In this project, we will investigate the 'TMDb Movie Data' dataset. This dataset is selected from Here to fulfill the requirements of Project no. 2 in Egyptian MCIT / ITIDA FWD initiative course Data Analysis - Professional Nanodegree taken through Udacity online platform. The goal of this project is to analyze, explore and visualize a dataset in a way that would allow concluding results to help answering related questions.
This dataset represent information about 10,000 movies collected from a specific source. The goal is to answer the following questions:
- Which genres are most popular from year to year?
- What properties are associated with high revenue movies?
To run this project code successfully, the following packages must be installed and imported to the project.

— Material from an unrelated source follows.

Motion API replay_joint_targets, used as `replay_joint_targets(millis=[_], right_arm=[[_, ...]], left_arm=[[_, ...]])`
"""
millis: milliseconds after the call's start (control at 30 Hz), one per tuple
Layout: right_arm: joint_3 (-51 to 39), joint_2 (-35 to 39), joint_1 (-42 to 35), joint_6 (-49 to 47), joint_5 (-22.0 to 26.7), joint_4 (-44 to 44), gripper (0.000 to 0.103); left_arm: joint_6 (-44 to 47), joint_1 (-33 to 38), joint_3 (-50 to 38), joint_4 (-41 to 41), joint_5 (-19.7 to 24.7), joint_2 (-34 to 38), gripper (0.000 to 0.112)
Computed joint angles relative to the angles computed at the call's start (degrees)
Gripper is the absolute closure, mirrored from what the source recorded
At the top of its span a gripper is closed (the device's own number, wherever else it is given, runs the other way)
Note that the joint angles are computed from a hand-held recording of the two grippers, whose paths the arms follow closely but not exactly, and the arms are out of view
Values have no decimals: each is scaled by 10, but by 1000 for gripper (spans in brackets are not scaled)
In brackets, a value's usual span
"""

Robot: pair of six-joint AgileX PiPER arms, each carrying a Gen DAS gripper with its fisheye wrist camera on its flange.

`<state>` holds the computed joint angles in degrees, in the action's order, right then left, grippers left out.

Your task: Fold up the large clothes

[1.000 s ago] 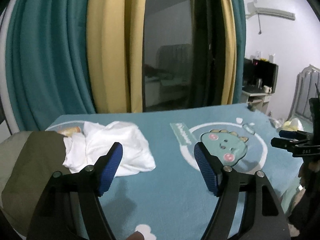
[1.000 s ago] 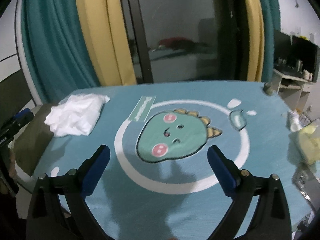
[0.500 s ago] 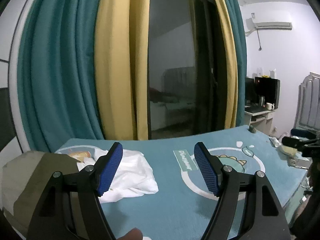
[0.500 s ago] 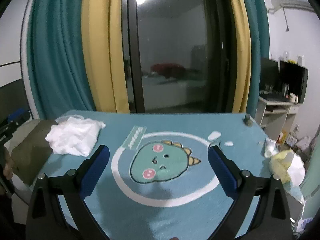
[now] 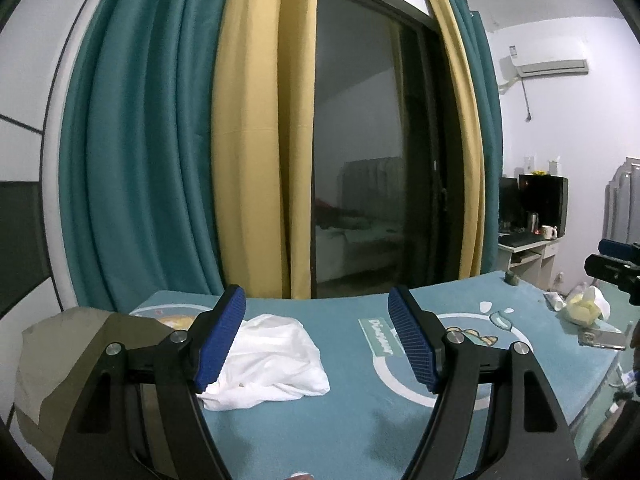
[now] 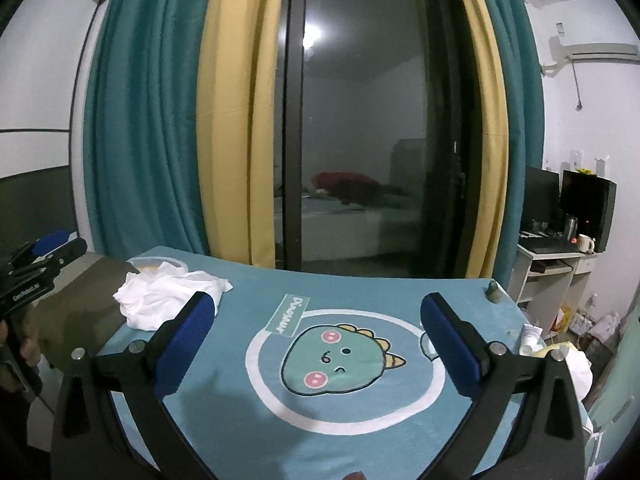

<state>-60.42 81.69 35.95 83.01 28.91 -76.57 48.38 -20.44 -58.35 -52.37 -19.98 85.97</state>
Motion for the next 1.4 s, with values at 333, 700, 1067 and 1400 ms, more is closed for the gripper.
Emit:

- numpy, pandas, matplotlib and seaborn:
All of them are considered standard packages within this course and are assumed to be available already. In case any of those packages is not available, please install it (using the method appropriate to the available setup) first. - IMDbPy:
- General to any dataset, missing inputs are not uncommon. The majority of these inputs in this dataset cannot be inferred using the standard pandas filling methods, because they are mainly characteristics of the movie being analyzed. As an example, how would one fill a missing 'genre' of a movie?

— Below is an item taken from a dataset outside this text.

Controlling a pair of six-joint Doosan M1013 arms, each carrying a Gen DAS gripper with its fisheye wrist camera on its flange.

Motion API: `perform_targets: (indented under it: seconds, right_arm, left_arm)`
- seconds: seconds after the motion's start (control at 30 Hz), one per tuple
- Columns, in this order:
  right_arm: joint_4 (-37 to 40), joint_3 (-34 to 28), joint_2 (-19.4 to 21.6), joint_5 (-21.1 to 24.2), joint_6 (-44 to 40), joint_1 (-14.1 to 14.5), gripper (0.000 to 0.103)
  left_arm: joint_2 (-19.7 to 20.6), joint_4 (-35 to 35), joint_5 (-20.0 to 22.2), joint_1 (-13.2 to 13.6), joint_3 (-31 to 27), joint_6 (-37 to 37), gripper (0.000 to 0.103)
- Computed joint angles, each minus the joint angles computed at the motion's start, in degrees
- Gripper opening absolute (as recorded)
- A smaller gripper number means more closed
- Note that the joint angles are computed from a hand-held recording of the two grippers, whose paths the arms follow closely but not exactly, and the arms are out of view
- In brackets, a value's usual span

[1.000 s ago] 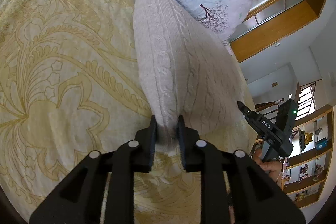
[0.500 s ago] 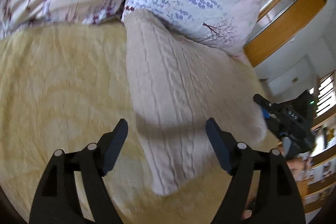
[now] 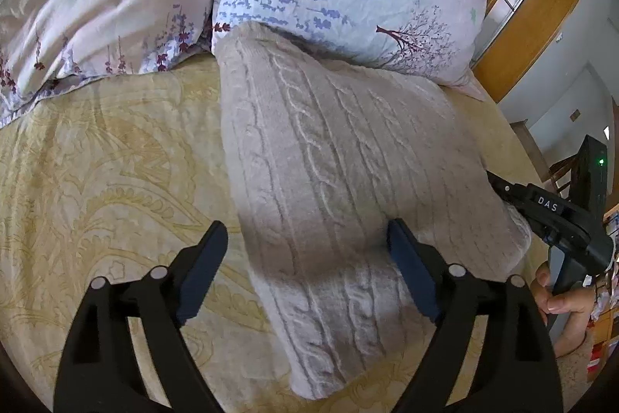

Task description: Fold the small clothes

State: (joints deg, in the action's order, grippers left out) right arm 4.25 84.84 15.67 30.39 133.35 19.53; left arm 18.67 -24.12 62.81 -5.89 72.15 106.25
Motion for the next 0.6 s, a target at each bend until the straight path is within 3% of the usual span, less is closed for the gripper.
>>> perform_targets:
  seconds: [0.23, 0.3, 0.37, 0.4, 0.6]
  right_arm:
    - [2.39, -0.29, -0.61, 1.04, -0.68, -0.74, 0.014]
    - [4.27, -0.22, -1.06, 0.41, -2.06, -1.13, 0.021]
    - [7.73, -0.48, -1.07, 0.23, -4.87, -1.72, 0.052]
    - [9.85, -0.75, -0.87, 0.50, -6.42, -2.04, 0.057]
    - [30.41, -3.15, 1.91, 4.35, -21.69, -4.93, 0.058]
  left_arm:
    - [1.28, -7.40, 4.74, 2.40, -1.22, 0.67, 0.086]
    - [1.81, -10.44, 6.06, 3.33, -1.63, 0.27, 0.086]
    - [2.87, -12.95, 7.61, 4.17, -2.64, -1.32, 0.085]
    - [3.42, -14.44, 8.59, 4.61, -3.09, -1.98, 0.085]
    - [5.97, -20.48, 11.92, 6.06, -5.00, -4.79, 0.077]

- As such it became of paramount importance to be able to get such data from another source. The source in this case, is the IMDb website.
- There are many ways to scrape the website:
- Screen scrape a webpage: requires massive works and is highly prone to errors.
- Use an API: most of the APIs found require registration for a key to be used. This imposes constraints for code sharing and reproducability.
- Weapon of Choice: Use IMDbPy python package and its Documentation. This is a GPL License python package for retrieving and managing the data of the IMDb movies database. Use the Documentation reference to install it to be able to run this project.